=== Exercise instructions ===
Please repeat only the stretch of records running from the first line through the line that contains "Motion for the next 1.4".

=== Input material ===
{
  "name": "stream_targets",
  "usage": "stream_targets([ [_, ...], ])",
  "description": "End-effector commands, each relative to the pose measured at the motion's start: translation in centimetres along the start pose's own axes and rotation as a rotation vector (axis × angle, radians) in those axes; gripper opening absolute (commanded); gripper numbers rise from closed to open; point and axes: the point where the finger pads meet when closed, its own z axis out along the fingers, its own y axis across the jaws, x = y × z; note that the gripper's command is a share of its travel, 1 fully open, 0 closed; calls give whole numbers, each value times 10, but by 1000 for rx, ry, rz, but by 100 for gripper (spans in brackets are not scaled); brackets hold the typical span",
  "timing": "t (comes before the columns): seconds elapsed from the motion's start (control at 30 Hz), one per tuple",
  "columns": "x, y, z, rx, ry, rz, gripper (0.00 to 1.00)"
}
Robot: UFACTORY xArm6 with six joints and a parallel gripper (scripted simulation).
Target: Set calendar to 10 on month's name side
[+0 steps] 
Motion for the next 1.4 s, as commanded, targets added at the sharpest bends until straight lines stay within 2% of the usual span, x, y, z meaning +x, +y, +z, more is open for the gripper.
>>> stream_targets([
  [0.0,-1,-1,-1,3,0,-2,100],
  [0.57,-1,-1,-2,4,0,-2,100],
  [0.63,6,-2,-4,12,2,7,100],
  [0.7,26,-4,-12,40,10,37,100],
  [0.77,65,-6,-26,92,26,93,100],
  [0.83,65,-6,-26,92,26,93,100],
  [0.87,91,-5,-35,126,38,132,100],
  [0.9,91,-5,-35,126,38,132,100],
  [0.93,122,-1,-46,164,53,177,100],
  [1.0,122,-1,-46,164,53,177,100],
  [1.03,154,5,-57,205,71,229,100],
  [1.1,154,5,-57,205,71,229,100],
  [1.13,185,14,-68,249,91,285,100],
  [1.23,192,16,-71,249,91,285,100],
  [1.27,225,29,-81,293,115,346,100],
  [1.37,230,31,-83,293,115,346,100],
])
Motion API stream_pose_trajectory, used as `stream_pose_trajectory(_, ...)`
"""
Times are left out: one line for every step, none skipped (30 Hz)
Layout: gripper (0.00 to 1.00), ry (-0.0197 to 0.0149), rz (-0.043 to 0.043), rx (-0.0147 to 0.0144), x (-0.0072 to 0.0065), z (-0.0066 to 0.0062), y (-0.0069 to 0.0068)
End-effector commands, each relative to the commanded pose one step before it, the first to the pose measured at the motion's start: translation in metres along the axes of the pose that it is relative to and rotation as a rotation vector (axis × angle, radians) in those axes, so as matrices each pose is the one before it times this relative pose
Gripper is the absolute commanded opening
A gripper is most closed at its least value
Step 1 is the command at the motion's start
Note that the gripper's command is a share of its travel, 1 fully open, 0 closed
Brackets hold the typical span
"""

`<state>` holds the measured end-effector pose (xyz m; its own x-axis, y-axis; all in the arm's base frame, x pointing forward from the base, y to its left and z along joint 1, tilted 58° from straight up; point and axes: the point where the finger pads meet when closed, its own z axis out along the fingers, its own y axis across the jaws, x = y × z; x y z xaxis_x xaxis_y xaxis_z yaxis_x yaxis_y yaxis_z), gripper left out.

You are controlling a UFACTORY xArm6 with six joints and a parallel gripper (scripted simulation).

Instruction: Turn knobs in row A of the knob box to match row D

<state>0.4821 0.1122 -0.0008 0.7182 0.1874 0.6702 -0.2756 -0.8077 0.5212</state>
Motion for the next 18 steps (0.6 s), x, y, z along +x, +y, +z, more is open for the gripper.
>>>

=== Your solution ===
{
  "name": "stream_targets",
  "usage": "stream_targets([ [_, ...], ])",
  "description": "End-effector commands, each relative to the pose measured at the motion's start: translation in centimetres along the start pose's own axes and rotation as a rotation vector (axis × angle, radians) in those axes; gripper opening absolute (commanded); gripper numbers rise from closed to open; point and axes: the point where the finger pads meet when closed, its own z axis out along the fingers, its own y axis across the jaws, x = y × z; note that the gripper's command is a share of its travel, 1 fully open, 0 closed; calls give whole numbers, each value times 10, but by 1000 for rx, ry, rz, but by 100 for gripper (spans in brackets are not scaled); brackets hold the typical span",
  "timing": "t (comes before the columns): seconds elapsed from the motion's start (control at 30 Hz), one per tuple",
  "columns": "x, y, z, rx, ry, rz, gripper (0.00 to 1.00)"
}
Robot: UFACTORY xArm6 with six joints and a parallel gripper (scripted simulation).
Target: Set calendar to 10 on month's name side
[+0 steps] 
Motion for the next 1.4 s, as commanded, targets added at the sharpest bends until straight lines stay within 2% of the usual span, x, y, z meaning +x, +y, +z, more is open for the gripper.

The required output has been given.